Nongthombam Boby et al showed a positive correlation of soluble TLR2 and membrane bound TLR2 with many cytokines and chemokines, blood and in cells isolated from PBMCs and jejunum after infection with SIV in macaques. Authors are trying to establish the positive correlation of sTLR2 and mbTLR2 with various cytokines and chemokines for the first time. Though this study shows a positive correlation of sTLR with cytokine and inflammatory markers, there is no experimental proof for sTLR2 being causative for the upregulation of cytokines and/or inflammatory cytokines. Either injection of recombinant soluble TLR2 or full length TLR2 into macaques or treating the PBMCs from control macaques are needed to establish the role of upregulating cytokines and inflammatory signatures by TLR2. While protein A, a ligand for TLR induced cytokine enhancement is supportive, the causative role of sTLR2 require additional work. 

Response: We are grateful for your positive feedback. Several studies have shown that the upregulation of TLR2 expression is associated with increased immune activation through the upregulation of various cytokines and chemokines. In our report, we have highlighted the detection of upregulation of both sTLR2 and mbTLR2 during SIV infection. Furthermore, the upregulation of sTLR2 may be a compensatory mechanism that reduces mb-TLR2 activation. Additionally, we have found a positive correlation between sTLR2 and PBMC mb-TLR2+CD2+ B cells and mb-TLR2+Nk cells. We agree with the reviewer's suggestion that an in vivo experiment would be ideal for exploring the role of sTLR2 in regulating inflammatory cytokines in HIV infection models. The revised text now incorporates all the requested corrections from the reviewer. We hope that our responses have satisfactorily addressed your concerns.

 Additional comments:

• Authors should also comment on previous studies showing the presence of sTLR2 in brain in HIV infected patients and macaques (PMID: 27882497); and correlation of sTLR2 and IL15 (PMID: 25265071). 

Response: We have included the studies you suggested in our discussion on page 19, lines 573-577 and 589-593.

• Authors may explain to the editors why they are abstaining from showing the data on lower CD4+T cells as they are markers of disease progression. 

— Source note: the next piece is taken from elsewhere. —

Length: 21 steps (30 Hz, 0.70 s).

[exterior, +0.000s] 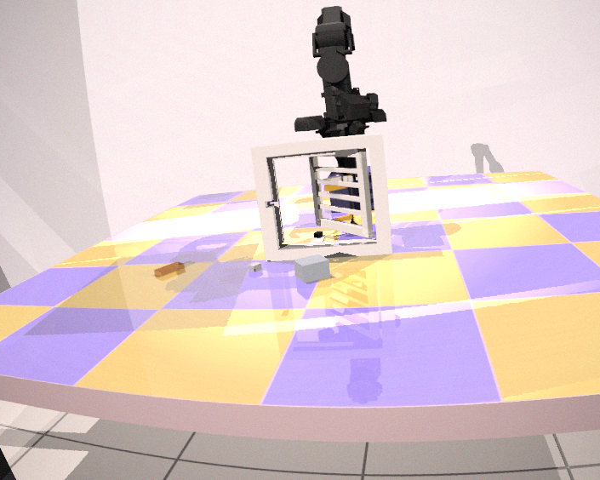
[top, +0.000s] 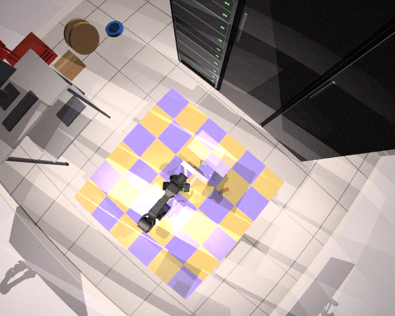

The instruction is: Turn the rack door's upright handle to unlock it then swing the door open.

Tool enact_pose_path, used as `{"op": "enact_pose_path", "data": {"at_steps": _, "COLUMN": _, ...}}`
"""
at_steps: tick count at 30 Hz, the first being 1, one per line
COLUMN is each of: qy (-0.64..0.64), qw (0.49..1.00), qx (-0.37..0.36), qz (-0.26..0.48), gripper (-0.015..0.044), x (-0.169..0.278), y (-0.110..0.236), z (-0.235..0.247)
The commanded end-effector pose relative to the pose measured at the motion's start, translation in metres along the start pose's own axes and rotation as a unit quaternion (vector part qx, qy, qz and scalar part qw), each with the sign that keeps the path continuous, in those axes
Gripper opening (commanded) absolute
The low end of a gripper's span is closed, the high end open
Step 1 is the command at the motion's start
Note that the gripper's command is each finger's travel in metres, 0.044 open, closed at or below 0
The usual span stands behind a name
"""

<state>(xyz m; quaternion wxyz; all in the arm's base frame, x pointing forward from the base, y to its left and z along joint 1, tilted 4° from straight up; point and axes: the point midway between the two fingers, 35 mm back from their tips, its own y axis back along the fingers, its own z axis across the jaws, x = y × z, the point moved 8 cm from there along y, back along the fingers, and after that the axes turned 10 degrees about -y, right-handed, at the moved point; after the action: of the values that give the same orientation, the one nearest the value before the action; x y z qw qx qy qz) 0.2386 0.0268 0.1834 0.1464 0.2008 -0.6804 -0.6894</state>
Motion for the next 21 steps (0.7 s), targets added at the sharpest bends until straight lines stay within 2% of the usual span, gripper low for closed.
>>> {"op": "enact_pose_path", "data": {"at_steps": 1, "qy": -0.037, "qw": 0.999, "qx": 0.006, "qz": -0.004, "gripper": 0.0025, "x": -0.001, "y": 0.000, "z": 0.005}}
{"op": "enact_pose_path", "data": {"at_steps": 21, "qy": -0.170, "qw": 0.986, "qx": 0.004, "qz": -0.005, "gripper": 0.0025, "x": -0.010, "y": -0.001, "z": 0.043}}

Response: We apologize for not including the CD4 data in our initial submission. We have now included the CD4 data as Figure 1C in this revised manuscript.

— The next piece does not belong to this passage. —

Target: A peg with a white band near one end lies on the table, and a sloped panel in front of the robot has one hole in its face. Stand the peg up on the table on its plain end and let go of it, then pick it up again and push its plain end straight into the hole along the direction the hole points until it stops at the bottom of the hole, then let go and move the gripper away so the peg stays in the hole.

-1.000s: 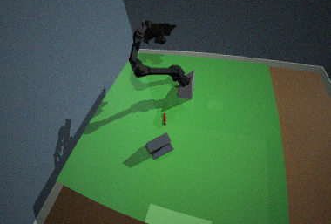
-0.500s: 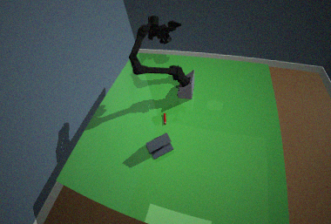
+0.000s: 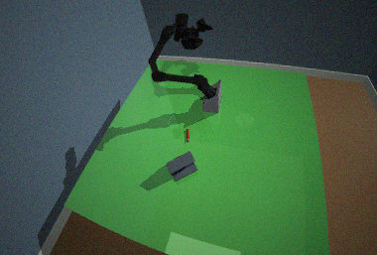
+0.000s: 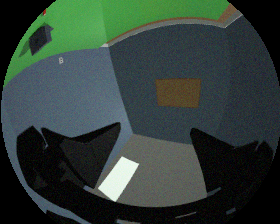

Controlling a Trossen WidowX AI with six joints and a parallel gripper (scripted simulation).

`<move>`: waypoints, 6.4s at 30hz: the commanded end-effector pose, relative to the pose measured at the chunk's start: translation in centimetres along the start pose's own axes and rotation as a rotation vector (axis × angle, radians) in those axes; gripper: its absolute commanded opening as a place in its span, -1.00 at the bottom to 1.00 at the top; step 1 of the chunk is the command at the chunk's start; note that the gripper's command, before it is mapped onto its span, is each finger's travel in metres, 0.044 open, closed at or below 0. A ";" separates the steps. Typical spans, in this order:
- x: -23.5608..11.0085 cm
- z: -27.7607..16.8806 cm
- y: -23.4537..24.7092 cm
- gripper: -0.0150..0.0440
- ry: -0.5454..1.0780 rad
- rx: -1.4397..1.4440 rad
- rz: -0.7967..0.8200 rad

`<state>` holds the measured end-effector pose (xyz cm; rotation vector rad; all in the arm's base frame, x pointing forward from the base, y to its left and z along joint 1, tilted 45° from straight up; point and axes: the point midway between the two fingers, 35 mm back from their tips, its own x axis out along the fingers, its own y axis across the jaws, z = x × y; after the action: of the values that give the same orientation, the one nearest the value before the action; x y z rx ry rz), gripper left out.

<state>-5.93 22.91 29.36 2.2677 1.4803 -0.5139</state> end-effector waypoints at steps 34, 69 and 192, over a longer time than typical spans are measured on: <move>10.5 3.1 12.9 1.00 -0.048 0.898 0.679; 11.9 12.4 28.8 1.00 0.305 1.727 1.425; -0.7 37.5 40.8 -0.12 1.439 2.196 2.380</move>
<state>27.85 -11.59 2.25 -0.8604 1.5455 -0.3802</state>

• In figure 7, the statistical significance on IL9 (A), IL1A, IL17B, MIP1B, MIP-5 and YKL-40 (B) do not appear visually significant on the graph and may consider reevaluating or plotting differently. 

Response: Thank you for your input. We've revised Figure 8 accordingly.

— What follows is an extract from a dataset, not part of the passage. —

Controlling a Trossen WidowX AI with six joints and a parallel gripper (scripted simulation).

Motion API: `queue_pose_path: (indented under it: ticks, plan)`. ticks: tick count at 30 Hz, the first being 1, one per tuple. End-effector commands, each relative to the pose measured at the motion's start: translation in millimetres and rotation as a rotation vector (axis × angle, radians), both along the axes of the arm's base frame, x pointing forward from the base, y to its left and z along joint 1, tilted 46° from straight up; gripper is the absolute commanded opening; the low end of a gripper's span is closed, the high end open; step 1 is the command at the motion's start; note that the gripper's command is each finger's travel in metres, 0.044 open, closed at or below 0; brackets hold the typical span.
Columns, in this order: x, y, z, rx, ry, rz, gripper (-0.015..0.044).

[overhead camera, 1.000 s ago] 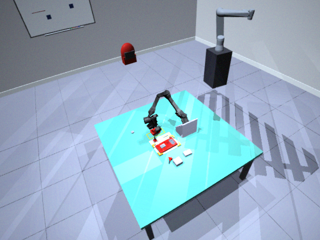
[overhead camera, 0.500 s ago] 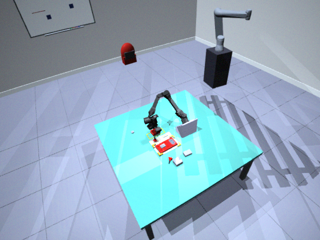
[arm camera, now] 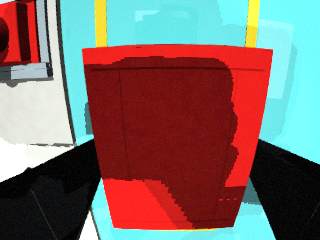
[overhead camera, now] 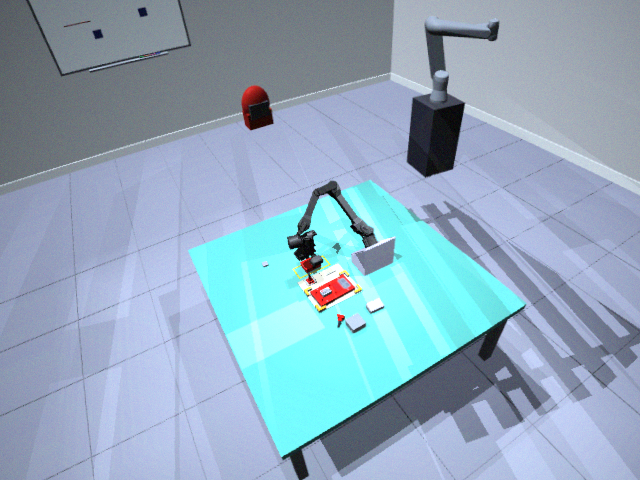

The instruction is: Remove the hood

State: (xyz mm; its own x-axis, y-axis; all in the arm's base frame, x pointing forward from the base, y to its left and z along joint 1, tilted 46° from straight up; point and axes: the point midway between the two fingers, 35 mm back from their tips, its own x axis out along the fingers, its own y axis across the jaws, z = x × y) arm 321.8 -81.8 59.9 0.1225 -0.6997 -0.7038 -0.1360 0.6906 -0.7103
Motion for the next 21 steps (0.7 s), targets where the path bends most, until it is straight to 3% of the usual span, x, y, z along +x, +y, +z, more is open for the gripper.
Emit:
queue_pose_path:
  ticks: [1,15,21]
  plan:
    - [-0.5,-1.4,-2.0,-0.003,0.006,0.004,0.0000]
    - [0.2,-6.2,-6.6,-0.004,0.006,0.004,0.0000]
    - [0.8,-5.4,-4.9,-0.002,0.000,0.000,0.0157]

• Under method section, more details on the qPCR method is required: primer sequence, standard (if any) information and details of how the viral copies are calculated. 

Response: We have revised the method section accordingly (page 4, lines 122-136).

Round 2

Reviewer 2 Report

Authors have addressed all my suggestions and I don't have any further comments. 

Authors have addressed all my suggestions and I don't have any further comments.